Parfois, je le sais, je gêne à peine les pas de celui qui revient, quand la tige s'épanouit en marguerite. J'avance et la rue s'apaise au milieu de la foule. Je monte une viole au balcon qui passe, la mer arrive goutte après goutte, un poisson dans chacune, nulle rivière n'est absente de ma mémoire. Le temps qui ne passe pas est un temps impavide, mon temps favori, un mot qui n'a pas d'accent.
Je t'écoute, tu racontes mieux que personne qui nous fûmes,
quelles fleurs arrivèrent, se levèrent en quête des maisons, s'arrêtèrent au carrefour pour faire leurs comptes, et voilà que tu pries pour une eau silencieuse de rivière, "suis-moi" dit la pigeonne et le pigeon prit une autre direction pour la surprendre à son retour par un chemin inhabituel.

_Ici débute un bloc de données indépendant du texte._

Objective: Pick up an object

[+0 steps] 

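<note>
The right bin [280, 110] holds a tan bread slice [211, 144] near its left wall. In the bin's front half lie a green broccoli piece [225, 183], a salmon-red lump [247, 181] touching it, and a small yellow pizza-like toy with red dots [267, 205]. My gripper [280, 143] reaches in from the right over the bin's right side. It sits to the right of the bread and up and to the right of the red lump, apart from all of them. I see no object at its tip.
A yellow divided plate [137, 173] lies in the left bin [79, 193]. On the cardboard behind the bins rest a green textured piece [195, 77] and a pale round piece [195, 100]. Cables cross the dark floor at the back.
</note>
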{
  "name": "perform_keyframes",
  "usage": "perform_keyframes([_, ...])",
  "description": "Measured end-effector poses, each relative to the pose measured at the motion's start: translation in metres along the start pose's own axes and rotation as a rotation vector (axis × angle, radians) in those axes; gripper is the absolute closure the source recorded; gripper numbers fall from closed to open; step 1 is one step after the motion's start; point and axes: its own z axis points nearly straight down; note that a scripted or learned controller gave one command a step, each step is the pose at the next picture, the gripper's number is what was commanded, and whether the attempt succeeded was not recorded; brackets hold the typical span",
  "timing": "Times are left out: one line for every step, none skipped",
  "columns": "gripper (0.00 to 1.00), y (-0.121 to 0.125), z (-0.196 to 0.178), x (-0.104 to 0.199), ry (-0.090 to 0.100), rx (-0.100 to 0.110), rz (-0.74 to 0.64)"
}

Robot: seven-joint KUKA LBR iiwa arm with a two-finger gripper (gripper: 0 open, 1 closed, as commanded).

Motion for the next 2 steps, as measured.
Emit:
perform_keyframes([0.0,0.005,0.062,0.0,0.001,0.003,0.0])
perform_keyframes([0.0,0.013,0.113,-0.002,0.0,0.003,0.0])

Qui saurait dire l'âge de cette matinée, calculer ne serait-ce que par énigmes les séjours du soir ?, nous voudrions savoir tant de choses ! Toi peut-être, le plus ardent, toi qui restais debout pour les entendre, la meilleure façon pour une ombre de se profiler et de dire la peine ou la joie. Cela ne sert à rien, ou presque, de penser aux âges de la lumière, si nous les ressentons à travers le corps et les prenons pour un encouragement à une forme de vie qui, loin de stagner dans les jours, passe en visite chez chacun de nous. Il y aurait toujours moyen pour toi, ami cher (maintenant que tu t'es refermé comme une fleur à l'arrivée de l'automne sous un soleil atténué), de te moquer d'une page, aussi géniale soit-elle. Toujours moyen pour toi de la prendre pour ce qu'elle est sûrement : une sainte assemblée de mots.